JPMorgan groups its impact investments into four broad categories: community development, small business, financial health, and workforce/job skills. The creation of these categories emerged from a massive effort the firm made five years ago to align its philanthropic efforts with its brand and talent. “The foundation used to do a lot of educational giving, but it doesn’t have a lot of institutional knowledge in that sector,” says Bowdler, who was recruited to JPMorgan as part of that strategic overhaul. “Now we focus on areas where we can contribute not just dollars but also data, technology, and the time and talent of our employees.”
Since being named president, Bowdler and her team have embarked on a refresh of the foundation’s strategic approach to giving based on lessons they’ve learned over the last five years. Called AdvancingCities, the bank is committing $500 million over a five-year period, and expects to raise an additional $1 billion in outside capital, to invest in cities “where conditions exist to help those who have not benefited from economic growth.” Much of the new initiative is rooted in lessons learned from the foundation’s work in Detroit, where it has invested roughly $150 million toward revitalization efforts in recent years. She points to the collaboration between business, government, and civic leadership on the ground in Detroit as “setting the table for success,” for instance, and says that impact investments can’t be “siloed efforts.”
“What are the conditions on the ground for inclusive economic growth and mobility? Are all the opportunity systems coming together to move the needle?” says Bowdler. “Just funding programs won’t generate the scale to meet the magnitude of the challenges we face.”
In the case of Detroit, Bowdler says city leaders first identified what problems needed solving and a strategic plan for it. A key pillar of their analysis was fixing its housing crisis, and JPMorgan was able to provide major financial support in the form of low-cost loans for real estate projects, revitalization and demolition efforts, small- business loans, and workforce training. In fact, one of JPMorgan’s major contributions was to the Detroit Land Bank Authority. The foundation backstopped a five-year funding commitment to the agency, giving it the long-term sustainable financing it needed to build its operations. As Bowdler says, “we started working with DLBA when it was literally two people on laptops and cellphones.”
JPMorgan also provided support to the DLBA via its “internal service corps,” a small team of high-performing mid-level executives that it embeds with impact firms in which it invests, for three weeks at a time.
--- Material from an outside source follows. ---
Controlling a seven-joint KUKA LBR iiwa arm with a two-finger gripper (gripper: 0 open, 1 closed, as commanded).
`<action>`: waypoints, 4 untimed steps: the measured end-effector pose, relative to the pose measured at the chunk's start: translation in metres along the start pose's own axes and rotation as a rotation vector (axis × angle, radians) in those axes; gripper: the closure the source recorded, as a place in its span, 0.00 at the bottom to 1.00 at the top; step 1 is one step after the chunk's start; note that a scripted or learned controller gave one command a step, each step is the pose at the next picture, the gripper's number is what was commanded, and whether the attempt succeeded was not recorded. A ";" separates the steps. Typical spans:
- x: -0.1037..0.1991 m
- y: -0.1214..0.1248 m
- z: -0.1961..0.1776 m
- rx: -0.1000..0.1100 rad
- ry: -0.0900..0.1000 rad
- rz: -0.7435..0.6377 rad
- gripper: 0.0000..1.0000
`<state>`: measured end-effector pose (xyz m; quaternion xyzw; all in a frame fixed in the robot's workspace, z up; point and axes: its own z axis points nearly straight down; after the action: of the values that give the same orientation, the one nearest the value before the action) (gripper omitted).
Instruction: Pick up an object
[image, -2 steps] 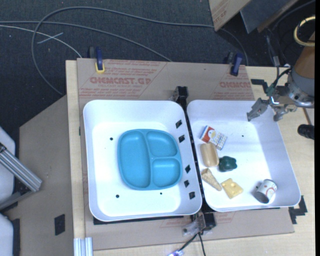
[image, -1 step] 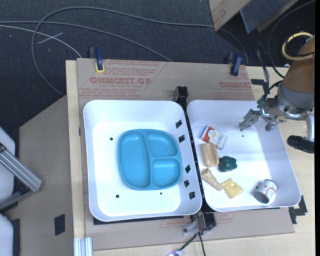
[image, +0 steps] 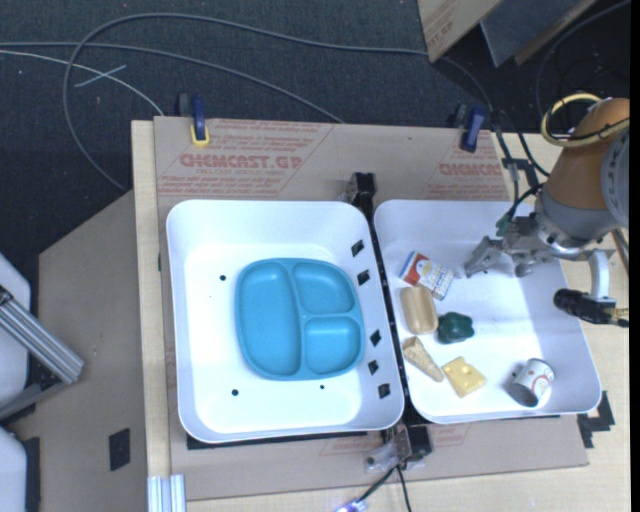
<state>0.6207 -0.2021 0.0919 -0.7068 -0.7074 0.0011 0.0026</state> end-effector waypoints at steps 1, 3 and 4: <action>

At the DLBA, the team did an analysis that became part of the agency’s growth plan that it then linked with the necessary funding to hire the talent needed to support the expansion.
Enter Saskia Thompson. Though she wasn’t one of the original two people, she is now the leader of an agency that, backed with funding from Quicken, JPMorgan, and others, has grown to employ around 125 people. As a child, Thompson saw the affect disinvestment had on the city and people of Detroit during the ’80s and ’90s, and she says it gave her a purpose that has propelled her professional career.
Her job at the DLBA is quite literally to invest in Detroit’s future. The mission of the agency, which holds roughly 95,000 abandoned houses, vacant lots, and other structures that came under city control due to residents fleeing the city or because of foreclosure, is to return these properties to “productive use” via sale, rental, or financing for individuals or investors. Other activities include demolition, refurbishment, and community revitalization partnerships. These investments are not about turning a profit for the DLBA, but instead to increase value for Detroit’s residents. Housing value in the Crary/St. Mary’s neighborhood increased 134% between 2013 and 2017—the increase was 120% in Springwells and 103% in the Warren Avenue Community since the DLBA’s involvement, for instance. (The dollar amounts are, of course, still lower than housing value in many places in the country.) “Instead of displacing people who stuck it out through the bad years, our purpose is to take care of them and make sure they can participate in the good years,” Thompson says. Now that’s impact.